* PROMPT
Everything from the line with "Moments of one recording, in" to the line with "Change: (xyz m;" in the listing below, both lines included, needs to be copied exactly, apart from the pictures.

* PROVIDED RECORDS
**********
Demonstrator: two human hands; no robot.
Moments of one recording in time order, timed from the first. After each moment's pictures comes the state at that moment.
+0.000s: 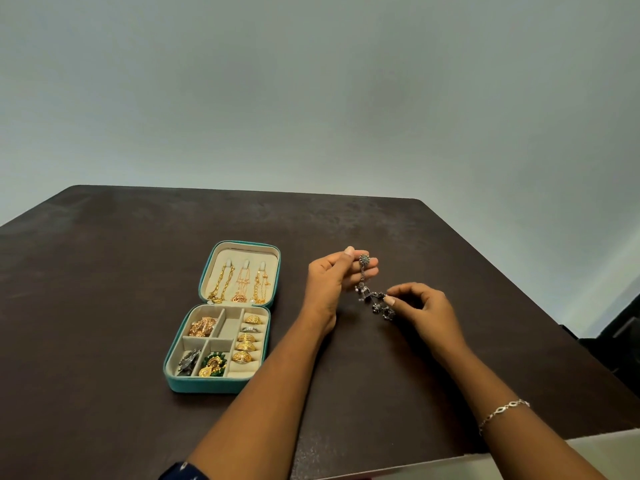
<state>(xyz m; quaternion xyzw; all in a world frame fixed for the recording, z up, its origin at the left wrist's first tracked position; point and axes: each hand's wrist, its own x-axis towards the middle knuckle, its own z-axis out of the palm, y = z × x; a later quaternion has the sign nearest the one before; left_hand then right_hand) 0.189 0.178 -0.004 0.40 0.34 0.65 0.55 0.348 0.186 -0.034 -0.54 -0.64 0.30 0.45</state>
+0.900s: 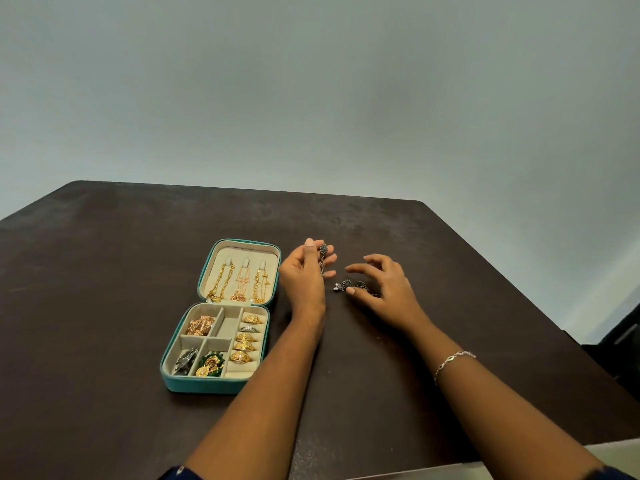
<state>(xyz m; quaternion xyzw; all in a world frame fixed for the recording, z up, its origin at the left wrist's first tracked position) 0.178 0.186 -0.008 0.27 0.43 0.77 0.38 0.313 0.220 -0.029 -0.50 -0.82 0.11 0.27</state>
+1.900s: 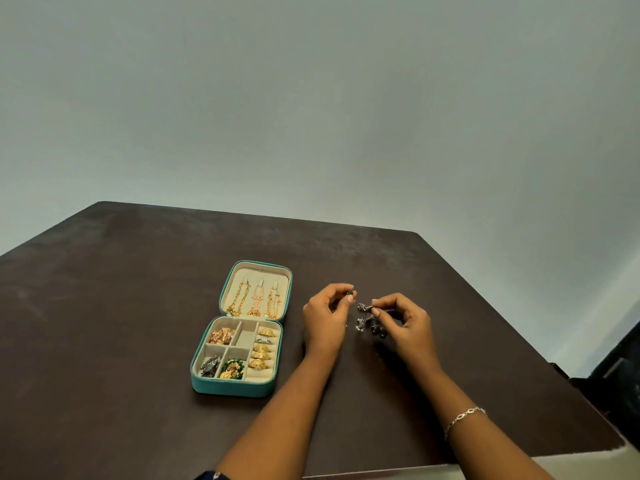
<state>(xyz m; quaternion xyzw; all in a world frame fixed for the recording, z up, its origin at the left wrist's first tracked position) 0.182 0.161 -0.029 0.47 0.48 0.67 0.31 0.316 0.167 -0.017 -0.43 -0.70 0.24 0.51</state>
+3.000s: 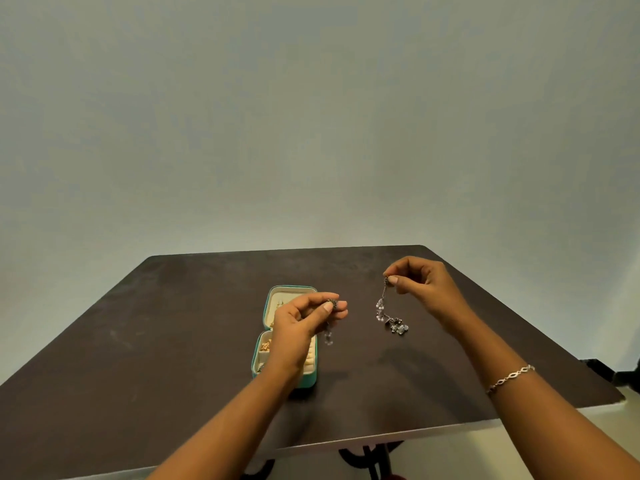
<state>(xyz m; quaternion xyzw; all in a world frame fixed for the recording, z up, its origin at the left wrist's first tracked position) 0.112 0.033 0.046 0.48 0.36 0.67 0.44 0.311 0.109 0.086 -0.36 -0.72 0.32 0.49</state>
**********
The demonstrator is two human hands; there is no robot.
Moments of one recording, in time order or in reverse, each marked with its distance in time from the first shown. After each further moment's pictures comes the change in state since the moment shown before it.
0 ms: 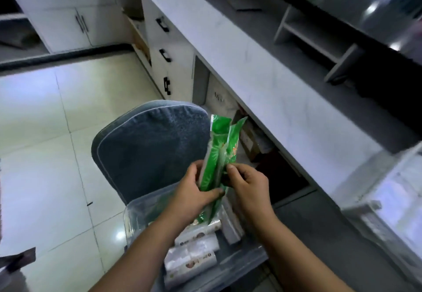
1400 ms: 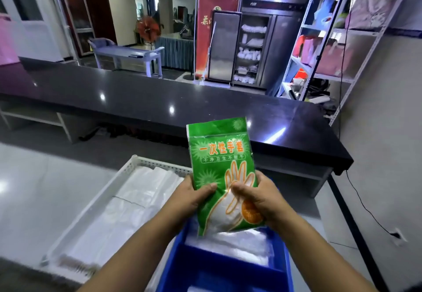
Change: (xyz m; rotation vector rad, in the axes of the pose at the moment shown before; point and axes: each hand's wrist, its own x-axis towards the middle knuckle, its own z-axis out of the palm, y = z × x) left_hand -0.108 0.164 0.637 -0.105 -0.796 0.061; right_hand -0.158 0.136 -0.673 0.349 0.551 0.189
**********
* WRITTEN REPLY
Moments of one recording, in time order or in reverse, each marked with its distance in time from the first shown. After each further moment's pictures comes the change in state since the moment shown before it.
0 ms: 
1400 ms: 
Change: (xyz m; rotation vector rad, in the axes of the pose at the moment shown before; point and axes: each hand's wrist, its own x-axis towards the middle knuckle, its own z-axis out of the palm, y = z × x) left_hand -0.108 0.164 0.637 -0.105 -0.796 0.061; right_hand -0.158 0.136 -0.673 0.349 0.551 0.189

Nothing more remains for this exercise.